Gerrard backing pool bid

David Gerrard trains for the 1964  Tokyo Olympics.  Photos supplied.
David Gerrard trains for the 1964 Tokyo Olympics. Photos supplied.
David Gerrard is now a sports medicine specialist at the University of Otago.
David Gerrard is now a sports medicine specialist at the University of Otago.

Commonwealth Games medallist and Olympian swimmer Prof David Gerrard says a new aquatic centre in Mosgiel is long overdue.

Prof Gerrard has been named as patron of the Taieri Community Facilities Trust pushing for the aquatic centre, after the trust revealed last week the concept was widening and could cost $15 million.

''After a lifetime of aquatic interests I am honoured to accept the role of patron of the trust, established to provide a new aquatic centre for Dunedin City in Mosgiel,'' Prof Gerrard said.

''The need for a contemporary, multipurpose facility to serve the area is long overdue.''

Prof Gerrard said the centre would serve competitive aquatic sports, cater for learn-to-swim classes and offer an environment for exercise and rehabilitation.

The professor, a sport medicine specialist at the University of Otago, brings a high profile to the push for a new pool centre.

He was a butterfly stroke specialist and swam to a gold medal victory in the 220 yard final at the Kingston Games in 1966.

He also won bronze in the 110 yard medley relay in the same Games.

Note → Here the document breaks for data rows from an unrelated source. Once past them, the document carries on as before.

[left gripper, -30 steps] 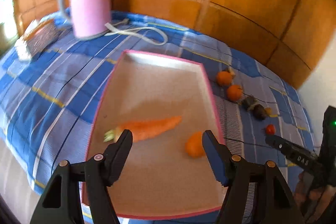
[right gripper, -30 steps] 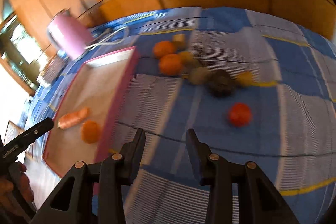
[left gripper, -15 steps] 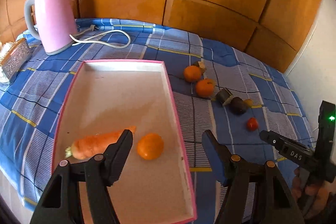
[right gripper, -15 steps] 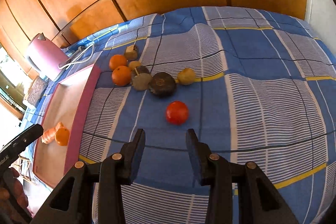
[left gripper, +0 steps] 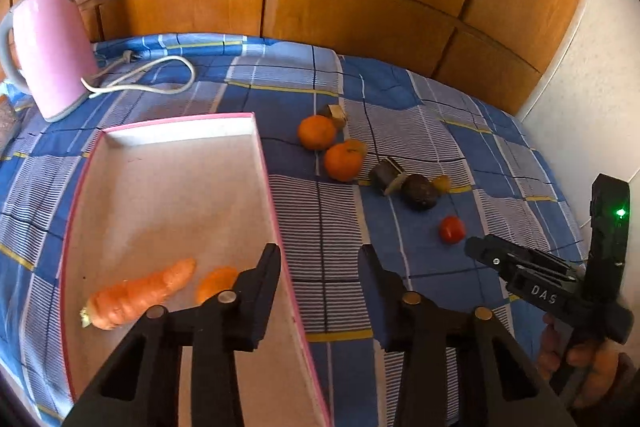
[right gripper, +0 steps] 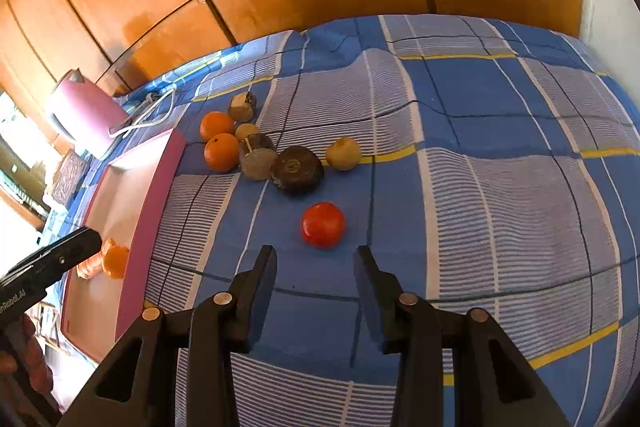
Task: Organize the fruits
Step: 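Grasp a small orange with the left tool while the right tool approaches the red tomato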
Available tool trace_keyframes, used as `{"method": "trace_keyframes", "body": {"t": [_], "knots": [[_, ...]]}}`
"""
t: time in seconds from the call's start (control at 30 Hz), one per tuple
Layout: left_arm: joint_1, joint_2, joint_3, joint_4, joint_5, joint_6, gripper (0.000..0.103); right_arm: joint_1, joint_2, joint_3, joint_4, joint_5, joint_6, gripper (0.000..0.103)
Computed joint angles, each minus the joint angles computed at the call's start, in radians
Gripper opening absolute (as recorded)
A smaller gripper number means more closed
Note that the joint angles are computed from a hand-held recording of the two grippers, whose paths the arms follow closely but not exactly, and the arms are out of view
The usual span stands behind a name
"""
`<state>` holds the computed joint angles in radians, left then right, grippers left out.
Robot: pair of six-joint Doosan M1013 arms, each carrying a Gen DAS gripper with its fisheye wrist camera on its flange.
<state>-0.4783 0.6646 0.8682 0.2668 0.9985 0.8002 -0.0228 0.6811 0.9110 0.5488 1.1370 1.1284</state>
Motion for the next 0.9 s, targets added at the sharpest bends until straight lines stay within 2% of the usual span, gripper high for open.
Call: {"method": "trace_keyframes", "body": {"t": [0.13,0.27,0.33,0.47,0.57,0.63,0.67,0.73,0.9], "knots": [[0.010,0.018,-0.030,-0.048,0.007,0.019,0.040,0.001,0.011,-0.017,0.002,0.007,0.002,0.040],[0.020,0.050,-0.084,-0.088,0.017,0.050,0.028,0.006,0.025,-0.039,-0.009,0.015,-0.003,0.040],[0.024,0.068,-0.116,-0.101,0.030,0.064,0.025,0.009,0.029,-0.044,-0.013,0.017,-0.008,0.040],[0.036,0.106,-0.179,-0.125,0.041,0.054,0.025,0.018,0.033,-0.045,-0.036,0.003,-0.026,0.040],[0.042,0.150,-0.256,-0.114,0.089,0.036,0.025,0.020,0.041,-0.053,-0.044,0.005,-0.029,0.040],[0.049,0.175,-0.298,-0.130,0.104,0.033,0.029,0.020,0.044,-0.057,-0.040,0.008,-0.033,0.040],[0.051,0.189,-0.322,-0.130,0.116,0.026,0.039,0.019,0.044,-0.058,-0.037,0.008,-0.038,0.040],[0.052,0.216,-0.365,-0.120,0.133,0.014,0.049,0.018,0.044,-0.057,-0.028,0.009,-0.048,0.040],[0.060,0.321,-0.548,-0.154,0.248,0.049,0.049,0.017,0.044,-0.054,-0.017,0.008,-0.079,0.040]]}}
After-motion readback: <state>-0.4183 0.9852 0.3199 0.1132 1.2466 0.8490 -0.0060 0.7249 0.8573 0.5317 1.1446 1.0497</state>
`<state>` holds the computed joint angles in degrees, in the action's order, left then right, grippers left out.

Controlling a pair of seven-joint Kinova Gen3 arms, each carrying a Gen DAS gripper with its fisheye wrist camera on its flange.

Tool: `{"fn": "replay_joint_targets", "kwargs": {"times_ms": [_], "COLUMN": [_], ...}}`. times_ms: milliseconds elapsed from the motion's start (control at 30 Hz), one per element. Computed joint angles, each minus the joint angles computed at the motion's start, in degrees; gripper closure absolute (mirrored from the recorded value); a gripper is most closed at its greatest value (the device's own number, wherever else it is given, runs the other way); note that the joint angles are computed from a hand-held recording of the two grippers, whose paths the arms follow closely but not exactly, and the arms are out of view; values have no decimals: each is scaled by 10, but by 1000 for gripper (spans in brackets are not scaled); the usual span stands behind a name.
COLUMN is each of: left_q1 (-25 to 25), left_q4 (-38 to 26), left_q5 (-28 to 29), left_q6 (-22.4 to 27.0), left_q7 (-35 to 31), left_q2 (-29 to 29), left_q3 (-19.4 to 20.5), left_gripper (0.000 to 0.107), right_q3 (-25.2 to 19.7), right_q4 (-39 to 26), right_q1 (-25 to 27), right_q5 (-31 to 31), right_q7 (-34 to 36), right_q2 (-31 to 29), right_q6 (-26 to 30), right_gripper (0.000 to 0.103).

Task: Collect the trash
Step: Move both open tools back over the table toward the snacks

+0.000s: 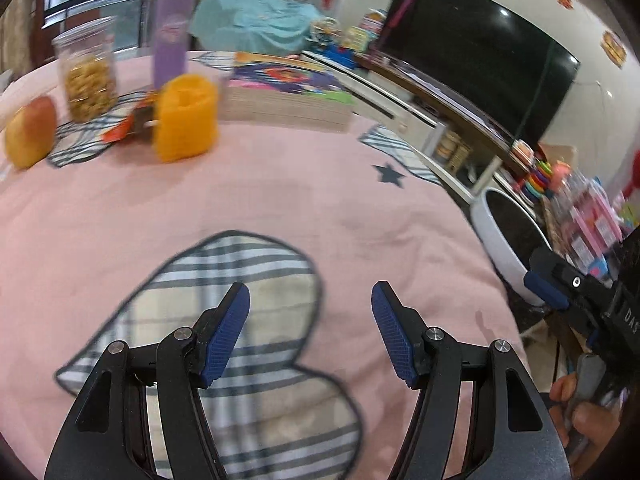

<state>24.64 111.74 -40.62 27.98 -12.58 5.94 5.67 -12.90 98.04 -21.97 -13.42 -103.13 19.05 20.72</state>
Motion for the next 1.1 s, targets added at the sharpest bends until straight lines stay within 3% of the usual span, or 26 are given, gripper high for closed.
{"fn": "replay_joint_targets", "kwargs": {"times_ms": [467, 900, 1100], "left_q1": [-96, -172, -191], "left_q4": [94, 109, 101], "left_q5": [-5, 37, 25], "left_q6": [4, -2, -3], "left_q7": [34, -40, -60], "left_q2": [-78, -96, -86], "left_q3": [23, 26, 18], "left_gripper": [43, 43, 43], "right_q3": [-31, -34, -22], "right_q4": [-71, -151, -191], "right_q1": [-50, -95, -120], "right_q5": [0, 9, 24], "right_q7": [27, 48, 45], "right_q2": [75, 141, 168], "right_q6": [16, 32, 48], "right_gripper": [14, 14, 14]}}
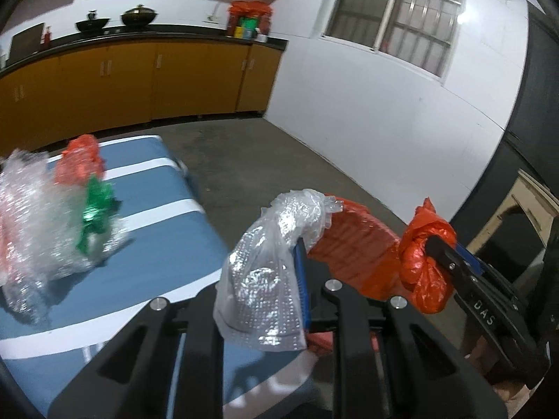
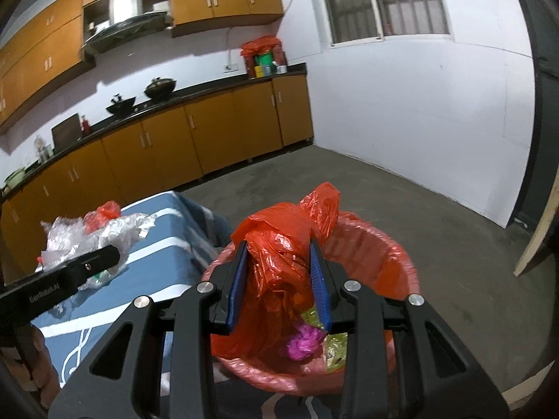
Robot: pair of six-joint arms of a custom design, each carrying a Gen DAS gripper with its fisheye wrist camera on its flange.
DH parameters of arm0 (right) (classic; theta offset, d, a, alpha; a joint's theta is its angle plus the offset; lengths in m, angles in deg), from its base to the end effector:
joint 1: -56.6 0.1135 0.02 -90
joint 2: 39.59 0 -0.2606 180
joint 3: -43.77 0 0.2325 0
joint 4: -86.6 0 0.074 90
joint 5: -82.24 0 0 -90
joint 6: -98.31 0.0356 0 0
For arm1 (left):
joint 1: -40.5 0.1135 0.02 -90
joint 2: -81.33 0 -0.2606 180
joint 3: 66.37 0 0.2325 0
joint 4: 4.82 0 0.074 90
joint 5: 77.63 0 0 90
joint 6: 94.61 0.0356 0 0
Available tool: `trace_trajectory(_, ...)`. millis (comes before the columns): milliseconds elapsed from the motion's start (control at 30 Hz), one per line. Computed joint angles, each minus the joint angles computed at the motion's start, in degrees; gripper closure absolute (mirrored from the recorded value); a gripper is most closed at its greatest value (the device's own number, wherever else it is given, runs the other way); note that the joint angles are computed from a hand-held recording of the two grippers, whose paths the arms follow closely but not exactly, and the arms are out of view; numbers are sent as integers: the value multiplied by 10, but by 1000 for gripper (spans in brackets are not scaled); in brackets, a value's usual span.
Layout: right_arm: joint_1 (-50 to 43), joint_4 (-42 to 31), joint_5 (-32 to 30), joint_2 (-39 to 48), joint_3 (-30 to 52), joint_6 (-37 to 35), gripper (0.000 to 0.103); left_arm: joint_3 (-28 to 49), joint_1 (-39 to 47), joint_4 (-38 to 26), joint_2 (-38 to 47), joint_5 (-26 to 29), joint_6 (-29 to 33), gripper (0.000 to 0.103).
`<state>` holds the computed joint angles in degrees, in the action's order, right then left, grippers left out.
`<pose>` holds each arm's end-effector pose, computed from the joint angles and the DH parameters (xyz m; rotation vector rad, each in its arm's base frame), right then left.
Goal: Collect trash
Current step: 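Carry the red bag and clear plastic to the basket with both tools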
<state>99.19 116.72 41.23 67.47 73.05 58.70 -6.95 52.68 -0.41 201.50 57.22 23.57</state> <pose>0.1737 0.1232 0.0634 0.4994 2.0170 -0.0671 0.3177 0.0429 0.0533 0.5945 2.2010 -0.6402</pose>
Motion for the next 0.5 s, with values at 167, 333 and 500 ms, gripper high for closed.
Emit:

Four years earlier, he twice reached the finals, over 110 yards and 220 yards, in the Perth Games.

In the 1964 Tokyo Olympics he reached the semifinals of the 200m butterfly.

Today Prof Gerrard is a sports medicine specialist at the University of Otago.

He has served as an official at Commonwealth and Olympic games over two decades, including chef de mission in the 1996 Olympics in Atlanta.

Taieri facilities trust spokesman David Murphy last week welcomed Prof Gerrard's appointment.

Mr Murphy also provided further key details of the trust's preferred option for the new aquatic complex, including adding a 20m x 10m hydrotherapy pool and spa facility.

Last year it had been proposed to build a 25m x 25m main pool and 20m x 10m learners pool in Mosgiel, at an estimated cost of $8.95 million.

Mr Murphy said it was now proposed to build a $15 million-plus facility, including a hydrotherapy pool.

The Dunedin City Council had agreed to provide $30,000 to enable the trust to undertake a feasibility study and to investigate options for the proposed centre.

The trust planned to appoint a project manager to prepare the feasibility study, which would consider options including a site.

It was hoped to start that work by the end of the month.

It was hoped to include the project in the council's draft annual plan for 2016-17, and, ideally, to have the complex completed within five years.